=== Given information ===
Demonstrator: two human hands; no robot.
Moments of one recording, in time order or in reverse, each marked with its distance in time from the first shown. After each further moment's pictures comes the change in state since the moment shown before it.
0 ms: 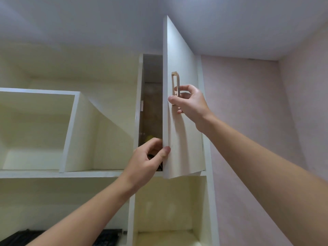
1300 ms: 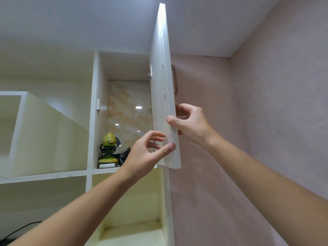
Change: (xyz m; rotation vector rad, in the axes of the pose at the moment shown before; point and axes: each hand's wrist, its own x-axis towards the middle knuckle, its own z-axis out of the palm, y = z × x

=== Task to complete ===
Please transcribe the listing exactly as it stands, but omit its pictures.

=== Response to this exercise ===
Demonstrator: two human hands; no robot.
Moments of one recording, in time order or in reverse, each marked with its distance in time from the first shown. After each further moment's pictures comes the change in state since the moment shown before it.
0 ms: 
1300 ms: 
Change: (xyz m; rotation vector rad, in the axes of the pose at the moment shown before; point and axes: each hand's wrist, its own x-axis towards the middle knuckle, its own z-axis out of the palm, y = z × x

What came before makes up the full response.